Symptoms:
Running compute only cluster mounting vSAN datastore
VMs on a specific host show inaccessible, potentially appear running and become inaccessible when powered off
VMs fail vMotion to other hosts with timeouts and error
Failed waiting for data. Error 195887167. Connection closed by remote host, possibly due to timeout. 2024-11-13T23:11:09.50087Z VMotionStream [175250081:858948631672480427] failed to lookup swapfile: Failure. Migration to host <##.###.##.###> failed with error Failure (195887105). 2024-11-13T23:11:09.527196Z vMotion migration [175250081:858948631672480427] failed to read stream keepalive: Connection closed by remote host, possibly due to timeout
There are no network partition alerts in Skyline Health
The host can see the vSAN datastore
Running ls or attempting to enter a namespace in the datastore returns an IO error
vSAN datastore is functioning normally on other hosts, VMs powered off and removed from inventory from problem host are able to be registered and powered on from other hosts
vmkping on the vSAN tagged vmkernel port on the problem host cannot reach the other hosts vSAN IPs
Impact:
Virtual machines fail to run on the impacted host
Identification:
vobd log shows vmnic come online and vSAN namespace object heartbeats begin failing. Once offline the heartbeats recover.
Example messages - times and details including actual vmnic will vary:
2024-11-12T15:43:03.027Z: [netCorrelator] 133094369261us: [vob.net.dvport.uplink.transition.up] Uplink: vmnic0 is up. Affected dvPort: 4436/50 0c 2e 4f f4 82 1d 8f-c3 fc 56 20 3b 2f ea c4. 2 uplinks up
...
2024-11-12T15:43:13.404Z: [vmfsCorrelator] 1330954078562us: [vob.vmfs.heartbeat.timedout] 628b2dc6-########-####-############ c62f8f62-####-####-####-############
....
2024-11-12T17:02:03.034Z: [netCorrelator] 133094369261us: [vob.net.dvport.uplink.transition.down] Uplink: vmnic0 is down. Affected dvPort: 4436/50 0c 2e 4f f4 82 1d 8f-c3 fc 56 20 3b 2f ea c4. 1 uplinks up. Failed Criteria: 128
....
2024-11-12T17:02:04.458Z: [vmfsCorrelator] 1330954078562us: [vob.vmfs.heartbeat.recovered] Reclaimed heartbeat for volume 628b2dc6-########-####-############ (c62f8f62-####-####-####-############): [Timeout]

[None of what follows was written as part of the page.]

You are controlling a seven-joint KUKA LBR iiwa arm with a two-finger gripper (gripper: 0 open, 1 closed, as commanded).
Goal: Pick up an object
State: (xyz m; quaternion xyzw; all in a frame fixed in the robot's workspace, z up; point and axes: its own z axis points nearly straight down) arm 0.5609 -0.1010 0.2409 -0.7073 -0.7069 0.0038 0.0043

vSAN mounted on a compute only cluster
A vmnic backing the vSAN vmk is failing to reach the vSAN network, even if others configured to back the same vmk can reach the network.
Offline or remove the problem vmnic from use on the vSAN vmkernel port or host.
Recommended that customer work with their network team to find cause of network adapter being unable to reach the correct network.